_Exercise_
Each record in the listing below is to be duplicated exactly.
-- Opening Marker --
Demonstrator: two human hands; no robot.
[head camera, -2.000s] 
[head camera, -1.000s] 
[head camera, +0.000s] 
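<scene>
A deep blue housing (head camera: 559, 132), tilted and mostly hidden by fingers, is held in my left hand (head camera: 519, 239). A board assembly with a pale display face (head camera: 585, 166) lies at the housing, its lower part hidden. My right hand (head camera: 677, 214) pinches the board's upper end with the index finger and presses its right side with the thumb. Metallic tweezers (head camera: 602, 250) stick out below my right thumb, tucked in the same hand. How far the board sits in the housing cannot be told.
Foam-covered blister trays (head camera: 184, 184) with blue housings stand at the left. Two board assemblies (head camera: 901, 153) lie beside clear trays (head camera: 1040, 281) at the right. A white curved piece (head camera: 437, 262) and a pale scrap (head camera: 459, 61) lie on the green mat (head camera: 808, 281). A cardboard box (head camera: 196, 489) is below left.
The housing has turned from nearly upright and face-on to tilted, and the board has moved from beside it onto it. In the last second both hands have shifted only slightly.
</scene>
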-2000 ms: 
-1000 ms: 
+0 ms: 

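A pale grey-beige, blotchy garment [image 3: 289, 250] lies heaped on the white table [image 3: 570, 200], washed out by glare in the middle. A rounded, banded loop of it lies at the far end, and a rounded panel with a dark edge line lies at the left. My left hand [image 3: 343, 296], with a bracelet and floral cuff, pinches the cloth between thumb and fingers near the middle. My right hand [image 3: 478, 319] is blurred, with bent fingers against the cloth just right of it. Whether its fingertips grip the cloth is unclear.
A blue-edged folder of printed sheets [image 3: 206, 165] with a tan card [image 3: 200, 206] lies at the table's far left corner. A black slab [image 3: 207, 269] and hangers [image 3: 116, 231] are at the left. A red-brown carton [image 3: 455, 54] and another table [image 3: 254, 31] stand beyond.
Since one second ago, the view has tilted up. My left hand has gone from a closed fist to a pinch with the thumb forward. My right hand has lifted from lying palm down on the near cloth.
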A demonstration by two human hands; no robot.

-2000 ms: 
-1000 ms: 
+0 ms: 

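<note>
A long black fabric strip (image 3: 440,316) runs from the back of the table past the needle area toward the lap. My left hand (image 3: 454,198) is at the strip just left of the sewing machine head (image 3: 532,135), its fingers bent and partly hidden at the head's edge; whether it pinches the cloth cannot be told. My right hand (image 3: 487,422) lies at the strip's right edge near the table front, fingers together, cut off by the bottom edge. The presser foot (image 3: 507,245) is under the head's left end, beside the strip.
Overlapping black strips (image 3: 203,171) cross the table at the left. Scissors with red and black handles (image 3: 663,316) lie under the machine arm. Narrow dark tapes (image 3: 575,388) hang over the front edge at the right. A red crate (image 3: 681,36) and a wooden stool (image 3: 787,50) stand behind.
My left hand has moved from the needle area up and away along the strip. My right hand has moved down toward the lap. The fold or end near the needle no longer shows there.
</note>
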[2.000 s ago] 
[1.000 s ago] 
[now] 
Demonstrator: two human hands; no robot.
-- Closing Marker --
_Written response_
Demonstrator: two human hands; no robot.
[head camera, -2.000s] 
[head camera, -1.000s] 
[head camera, +0.000s] 
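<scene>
A deep blue housing (head camera: 559, 132), tilted and mostly hidden by fingers, is held in my left hand (head camera: 519, 239). A board assembly with a pale display face (head camera: 585, 166) lies at the housing, its lower part hidden. My right hand (head camera: 677, 214) pinches the board's upper end with the index finger and presses its right side with the thumb. Metallic tweezers (head camera: 602, 250) stick out below my right thumb, tucked in the same hand. How far the board sits in the housing cannot be told.
Foam-covered blister trays (head camera: 184, 184) with blue housings stand at the left. Two board assemblies (head camera: 901, 153) lie beside clear trays (head camera: 1040, 281) at the right. A white curved piece (head camera: 437, 262) and a pale scrap (head camera: 459, 61) lie on the green mat (head camera: 808, 281). A cardboard box (head camera: 196, 489) is below left.
The housing has turned from nearly upright and face-on to tilted, and the board has moved from beside it onto it. In the last second both hands have shifted only slightly.
</scene>
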-2000 ms: 
-1000 ms: 
+0 ms: 

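A pale grey-beige, blotchy garment [image 3: 289, 250] lies heaped on the white table [image 3: 570, 200], washed out by glare in the middle. A rounded, banded loop of it lies at the far end, and a rounded panel with a dark edge line lies at the left. My left hand [image 3: 343, 296], with a bracelet and floral cuff, pinches the cloth between thumb and fingers near the middle. My right hand [image 3: 478, 319] is blurred, with bent fingers against the cloth just right of it. Whether its fingertips grip the cloth is unclear.
A blue-edged folder of printed sheets [image 3: 206, 165] with a tan card [image 3: 200, 206] lies at the table's far left corner. A black slab [image 3: 207, 269] and hangers [image 3: 116, 231] are at the left. A red-brown carton [image 3: 455, 54] and another table [image 3: 254, 31] stand beyond.
Since one second ago, the view has tilted up. My left hand has gone from a closed fist to a pinch with the thumb forward. My right hand has lifted from lying palm down on the near cloth.
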A demonstration by two human hands; no robot.

-2000 ms: 
-1000 ms: 
+0 ms: 

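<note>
A long black fabric strip (image 3: 440,316) runs from the back of the table past the needle area toward the lap. My left hand (image 3: 454,198) is at the strip just left of the sewing machine head (image 3: 532,135), its fingers bent and partly hidden at the head's edge; whether it pinches the cloth cannot be told. My right hand (image 3: 487,422) lies at the strip's right edge near the table front, fingers together, cut off by the bottom edge. The presser foot (image 3: 507,245) is under the head's left end, beside the strip.
Overlapping black strips (image 3: 203,171) cross the table at the left. Scissors with red and black handles (image 3: 663,316) lie under the machine arm. Narrow dark tapes (image 3: 575,388) hang over the front edge at the right. A red crate (image 3: 681,36) and a wooden stool (image 3: 787,50) stand behind.
My left hand has moved from the needle area up and away along the strip. My right hand has moved down toward the lap. The fold or end near the needle no longer shows there.
</note>
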[2.000 s ago] 
[1.000 s ago] 
[now] 
Demonstrator: two human hands; no robot.

Nothing else is required to complete this exercise.